• [Task statement]
Give back all of the data unchanged. Keep every word as it is.

[Information provided]

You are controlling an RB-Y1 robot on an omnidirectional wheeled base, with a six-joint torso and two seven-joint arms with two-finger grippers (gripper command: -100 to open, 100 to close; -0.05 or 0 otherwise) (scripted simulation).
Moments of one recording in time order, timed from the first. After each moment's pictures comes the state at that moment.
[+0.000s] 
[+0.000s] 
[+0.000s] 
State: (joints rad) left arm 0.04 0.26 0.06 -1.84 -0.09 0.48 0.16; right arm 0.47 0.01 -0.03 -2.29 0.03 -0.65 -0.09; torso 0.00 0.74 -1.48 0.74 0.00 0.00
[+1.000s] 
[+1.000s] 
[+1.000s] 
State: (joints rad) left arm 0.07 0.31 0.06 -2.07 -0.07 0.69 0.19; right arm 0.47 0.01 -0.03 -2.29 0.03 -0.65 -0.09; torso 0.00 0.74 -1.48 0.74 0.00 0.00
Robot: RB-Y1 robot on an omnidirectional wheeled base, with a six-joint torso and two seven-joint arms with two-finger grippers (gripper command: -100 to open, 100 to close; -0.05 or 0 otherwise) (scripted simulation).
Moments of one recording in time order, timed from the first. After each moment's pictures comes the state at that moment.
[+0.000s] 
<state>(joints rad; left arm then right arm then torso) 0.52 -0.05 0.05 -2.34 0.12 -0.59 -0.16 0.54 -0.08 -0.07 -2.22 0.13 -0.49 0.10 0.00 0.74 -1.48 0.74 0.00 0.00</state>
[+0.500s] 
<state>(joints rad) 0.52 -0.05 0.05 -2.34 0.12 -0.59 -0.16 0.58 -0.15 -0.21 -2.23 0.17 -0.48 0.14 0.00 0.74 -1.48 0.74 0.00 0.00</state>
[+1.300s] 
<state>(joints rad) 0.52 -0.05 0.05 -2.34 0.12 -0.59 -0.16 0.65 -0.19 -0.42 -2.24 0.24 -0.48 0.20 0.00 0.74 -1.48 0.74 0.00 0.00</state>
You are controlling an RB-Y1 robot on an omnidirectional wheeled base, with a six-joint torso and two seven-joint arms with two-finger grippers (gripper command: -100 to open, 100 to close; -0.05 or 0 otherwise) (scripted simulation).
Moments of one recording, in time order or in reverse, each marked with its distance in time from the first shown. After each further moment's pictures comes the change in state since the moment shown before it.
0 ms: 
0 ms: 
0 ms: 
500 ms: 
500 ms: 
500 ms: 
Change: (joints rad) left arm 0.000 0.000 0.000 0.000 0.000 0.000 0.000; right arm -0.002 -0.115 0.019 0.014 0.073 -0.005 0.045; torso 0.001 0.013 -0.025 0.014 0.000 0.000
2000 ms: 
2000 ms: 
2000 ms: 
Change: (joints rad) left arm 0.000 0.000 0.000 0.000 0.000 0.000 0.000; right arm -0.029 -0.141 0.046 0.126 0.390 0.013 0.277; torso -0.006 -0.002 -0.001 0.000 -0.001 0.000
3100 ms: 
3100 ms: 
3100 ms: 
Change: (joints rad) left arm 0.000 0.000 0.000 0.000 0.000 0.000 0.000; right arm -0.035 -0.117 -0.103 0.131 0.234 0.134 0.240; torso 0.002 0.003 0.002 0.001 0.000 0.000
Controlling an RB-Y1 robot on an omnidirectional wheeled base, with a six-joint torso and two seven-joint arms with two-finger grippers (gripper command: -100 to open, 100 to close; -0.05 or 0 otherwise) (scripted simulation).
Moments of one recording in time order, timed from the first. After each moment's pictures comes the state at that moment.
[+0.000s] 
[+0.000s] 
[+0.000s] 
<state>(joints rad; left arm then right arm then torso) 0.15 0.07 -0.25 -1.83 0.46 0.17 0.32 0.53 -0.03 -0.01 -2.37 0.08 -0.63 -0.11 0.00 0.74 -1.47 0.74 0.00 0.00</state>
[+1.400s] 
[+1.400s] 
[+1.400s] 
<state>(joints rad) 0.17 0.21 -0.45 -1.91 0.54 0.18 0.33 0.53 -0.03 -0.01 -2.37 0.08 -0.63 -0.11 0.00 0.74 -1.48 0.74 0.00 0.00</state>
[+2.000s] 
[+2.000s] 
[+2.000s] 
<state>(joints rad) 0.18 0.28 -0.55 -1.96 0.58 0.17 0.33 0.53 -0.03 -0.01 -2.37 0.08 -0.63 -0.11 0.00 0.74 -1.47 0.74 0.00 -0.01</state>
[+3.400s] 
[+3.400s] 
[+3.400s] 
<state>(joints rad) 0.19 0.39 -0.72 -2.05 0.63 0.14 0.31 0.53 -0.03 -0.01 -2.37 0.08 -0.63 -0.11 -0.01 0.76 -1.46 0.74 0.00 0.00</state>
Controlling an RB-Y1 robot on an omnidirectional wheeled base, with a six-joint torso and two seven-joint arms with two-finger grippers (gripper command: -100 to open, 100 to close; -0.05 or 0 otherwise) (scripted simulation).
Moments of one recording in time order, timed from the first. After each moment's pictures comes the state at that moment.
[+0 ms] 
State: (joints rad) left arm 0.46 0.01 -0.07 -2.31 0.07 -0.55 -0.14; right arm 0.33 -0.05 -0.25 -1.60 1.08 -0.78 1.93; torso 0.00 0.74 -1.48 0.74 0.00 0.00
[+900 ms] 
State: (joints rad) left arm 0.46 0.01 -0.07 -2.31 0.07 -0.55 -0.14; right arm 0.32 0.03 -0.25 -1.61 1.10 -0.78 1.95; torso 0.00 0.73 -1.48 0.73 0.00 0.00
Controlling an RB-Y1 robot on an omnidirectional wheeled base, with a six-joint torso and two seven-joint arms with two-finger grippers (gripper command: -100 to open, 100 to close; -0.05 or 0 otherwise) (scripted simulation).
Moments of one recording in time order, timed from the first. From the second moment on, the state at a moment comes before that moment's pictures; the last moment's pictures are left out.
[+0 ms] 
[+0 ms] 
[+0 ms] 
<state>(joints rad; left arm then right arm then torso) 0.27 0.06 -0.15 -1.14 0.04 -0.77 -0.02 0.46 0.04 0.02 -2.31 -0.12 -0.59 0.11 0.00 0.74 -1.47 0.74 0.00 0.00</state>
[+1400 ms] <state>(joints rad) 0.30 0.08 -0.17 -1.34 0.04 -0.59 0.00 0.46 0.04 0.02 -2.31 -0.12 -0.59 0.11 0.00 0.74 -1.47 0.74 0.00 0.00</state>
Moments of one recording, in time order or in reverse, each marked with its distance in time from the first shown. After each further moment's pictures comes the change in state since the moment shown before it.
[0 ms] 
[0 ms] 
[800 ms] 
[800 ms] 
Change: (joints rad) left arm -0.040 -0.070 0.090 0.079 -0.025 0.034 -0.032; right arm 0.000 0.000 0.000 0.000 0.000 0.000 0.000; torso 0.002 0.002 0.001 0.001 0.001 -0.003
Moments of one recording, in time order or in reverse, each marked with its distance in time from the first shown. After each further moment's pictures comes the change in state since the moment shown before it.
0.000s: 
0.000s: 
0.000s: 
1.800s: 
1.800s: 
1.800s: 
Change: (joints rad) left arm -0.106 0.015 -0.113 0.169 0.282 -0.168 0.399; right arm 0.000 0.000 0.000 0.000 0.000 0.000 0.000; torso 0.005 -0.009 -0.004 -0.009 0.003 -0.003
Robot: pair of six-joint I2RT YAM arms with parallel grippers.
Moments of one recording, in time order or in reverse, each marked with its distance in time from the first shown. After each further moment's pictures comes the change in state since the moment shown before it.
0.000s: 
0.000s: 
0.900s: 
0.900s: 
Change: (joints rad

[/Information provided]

• [Solved problem]
You are controlling an RB-Y1 robot on an omnidirectional wheeled base, with a six-joint torso and two seven-joint arms with two-finger grippers (gripper command: -100 to open, 100 to close; -0.05 or 0 otherwise) (scripted simulation).
Moments of one recording in time order, timed from the first. After each moment's pictures comes the state at that moment.
[+0.000s] 
[+0.000s] 
[+0.000s] 
State: (joints rad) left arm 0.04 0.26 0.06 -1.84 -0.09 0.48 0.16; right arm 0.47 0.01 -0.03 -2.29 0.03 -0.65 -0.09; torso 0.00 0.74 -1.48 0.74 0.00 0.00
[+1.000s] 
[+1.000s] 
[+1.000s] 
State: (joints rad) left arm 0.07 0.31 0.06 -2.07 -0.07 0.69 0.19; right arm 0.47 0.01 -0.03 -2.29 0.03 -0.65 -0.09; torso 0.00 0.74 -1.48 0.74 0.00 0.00
Robot: RB-Y1 robot on an omnidirectional wheeled base, with a six-joint torso and two seven-joint arms with two-finger grippers (gripper command: -100 to open, 100 to close; -0.05 or 0 otherwise) (scripted simulation).
Moments of one recording in time order, timed from the first. After each moment's pictures comes the state at that moment.
[+0.000s] 
<state>(joints rad; left arm then right arm then torso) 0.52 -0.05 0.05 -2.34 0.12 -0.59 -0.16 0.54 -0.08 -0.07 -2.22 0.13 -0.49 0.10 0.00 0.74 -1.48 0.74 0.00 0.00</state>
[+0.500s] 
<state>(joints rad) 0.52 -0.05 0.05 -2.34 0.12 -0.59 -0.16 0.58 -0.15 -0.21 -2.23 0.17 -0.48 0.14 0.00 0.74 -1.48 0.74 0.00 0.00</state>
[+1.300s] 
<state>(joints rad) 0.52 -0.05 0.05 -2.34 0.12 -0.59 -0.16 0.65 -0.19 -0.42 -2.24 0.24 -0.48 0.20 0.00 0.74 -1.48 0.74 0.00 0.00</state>
You are controlling an RB-Y1 robot on an omnidirectional wheeled base, with a six-joint torso and two seven-joint arms with two-finger grippers (gripper command: -100 to open, 100 to close; -0.05 or 0 otherwise) (scripted simulation).
Moments of one recording, in time order or in reverse, each marked with its distance in time from the first shown. After each further moment's pictures comes the change in state since the moment shown before it.
0 ms: 
0 ms: 
0 ms: 
500 ms: 
500 ms: 
500 ms: 
Change: (joints rad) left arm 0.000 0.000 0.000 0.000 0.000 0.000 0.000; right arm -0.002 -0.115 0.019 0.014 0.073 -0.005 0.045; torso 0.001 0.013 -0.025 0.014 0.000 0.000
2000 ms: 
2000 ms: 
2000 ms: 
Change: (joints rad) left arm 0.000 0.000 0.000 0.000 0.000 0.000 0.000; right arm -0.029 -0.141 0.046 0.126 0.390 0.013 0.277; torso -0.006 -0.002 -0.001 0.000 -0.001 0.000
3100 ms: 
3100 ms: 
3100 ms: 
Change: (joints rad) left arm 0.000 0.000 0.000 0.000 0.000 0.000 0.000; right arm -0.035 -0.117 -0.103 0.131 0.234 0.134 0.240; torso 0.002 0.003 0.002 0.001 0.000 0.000
Controlling an RB-Y1 robot on an omnidirectional wheeled base, with a six-joint torso and two seven-joint arms with two-finger grippers (gripper command: -100 to open, 100 to close; -0.05 or 0 otherwise) (scripted simulation).
Moments of one recording in time order, timed from the first. After each moment's pictures comes the state at that moment.
[+0.000s] 
[+0.000s] 
[+0.000s] 
<state>(joints rad; left arm then right arm then torso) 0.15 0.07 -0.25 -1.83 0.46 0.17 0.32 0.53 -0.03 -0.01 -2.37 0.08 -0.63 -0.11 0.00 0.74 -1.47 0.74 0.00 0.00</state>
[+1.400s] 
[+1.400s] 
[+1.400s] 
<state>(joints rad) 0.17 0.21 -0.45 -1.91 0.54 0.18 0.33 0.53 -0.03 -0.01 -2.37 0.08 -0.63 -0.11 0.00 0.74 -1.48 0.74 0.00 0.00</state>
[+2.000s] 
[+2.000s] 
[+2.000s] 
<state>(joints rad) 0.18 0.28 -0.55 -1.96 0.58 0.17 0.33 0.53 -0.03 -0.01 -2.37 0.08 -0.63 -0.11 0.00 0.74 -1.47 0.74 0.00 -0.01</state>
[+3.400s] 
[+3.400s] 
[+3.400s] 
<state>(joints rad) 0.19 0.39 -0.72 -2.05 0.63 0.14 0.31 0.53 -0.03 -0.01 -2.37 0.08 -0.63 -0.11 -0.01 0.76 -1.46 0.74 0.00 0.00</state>
Controlling an RB-Y1 robot on an omnidirectional wheeled base, with a six-joint torso and two seven-joint arms with two-finger grippers (gripper command: -100 to open, 100 to close; -0.05 or 0 otherwise) (scripted simulation).
Moments of one recording in time order, timed from the first. After each moment's pictures comes the state at that moment.
[+0 ms] 
State: (joints rad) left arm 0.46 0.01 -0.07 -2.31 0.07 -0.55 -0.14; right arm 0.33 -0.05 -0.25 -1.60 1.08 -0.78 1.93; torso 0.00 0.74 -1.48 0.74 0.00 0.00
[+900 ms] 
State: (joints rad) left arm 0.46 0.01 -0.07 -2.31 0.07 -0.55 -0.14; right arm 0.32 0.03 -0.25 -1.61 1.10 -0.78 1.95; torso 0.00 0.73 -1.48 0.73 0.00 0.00
Controlling an RB-Y1 robot on an omnidirectional wheeled base, with a six-joint torso and two seven-joint arms with two-finger grippers (gripper command: -100 to open, 100 to close; -0.05 or 0 otherwise) (scripted simulation).
Moments of one recording in time order, timed from the first. From the second moment on, the state at a moment comes before that moment's pictures; the last moment's pictures are left out.
[+0 ms] 
[+0 ms] 
[+0 ms] 
<state>(joints rad; left arm then right arm then torso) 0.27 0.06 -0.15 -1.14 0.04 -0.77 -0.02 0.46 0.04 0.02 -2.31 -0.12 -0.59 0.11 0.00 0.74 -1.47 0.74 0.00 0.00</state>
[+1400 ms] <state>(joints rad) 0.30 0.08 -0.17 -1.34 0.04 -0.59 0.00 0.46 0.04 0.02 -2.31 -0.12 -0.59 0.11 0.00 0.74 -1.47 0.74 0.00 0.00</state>
Moments of one recording, in time order or in reverse, each marked with its distance in time from the first shown. After each further moment's pictures comes the change in state since the moment shown before it.
[0 ms] 
[0 ms] 
[800 ms] 
[800 ms] 
Change: (joints rad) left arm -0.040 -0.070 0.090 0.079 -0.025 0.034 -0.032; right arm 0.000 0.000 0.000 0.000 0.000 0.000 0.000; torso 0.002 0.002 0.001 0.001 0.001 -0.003
Moments of one recording, in time order or in reverse, each marked with its distance in time from the first shown. After each further moment's pictures comes the change in state since the moment shown before it.
0.000s: 
0.000s: 
0.000s: 
1.800s: 
1.800s: 
1.800s: 
Change: (joints rad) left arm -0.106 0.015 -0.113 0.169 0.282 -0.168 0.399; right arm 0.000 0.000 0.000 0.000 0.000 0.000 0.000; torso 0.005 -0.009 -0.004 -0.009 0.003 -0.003
Robot: pair of six-joint I2RT YAM arms with parallel grippers.
Moments of one recording, in time order or in reverse, each marked with its distance in time from the first shown. After each further moment's pictures comes the change in state since the moment shown before it.
0.000s: 
0.000s: 
0.900s: 
0.900s: 
Change: (joints rad

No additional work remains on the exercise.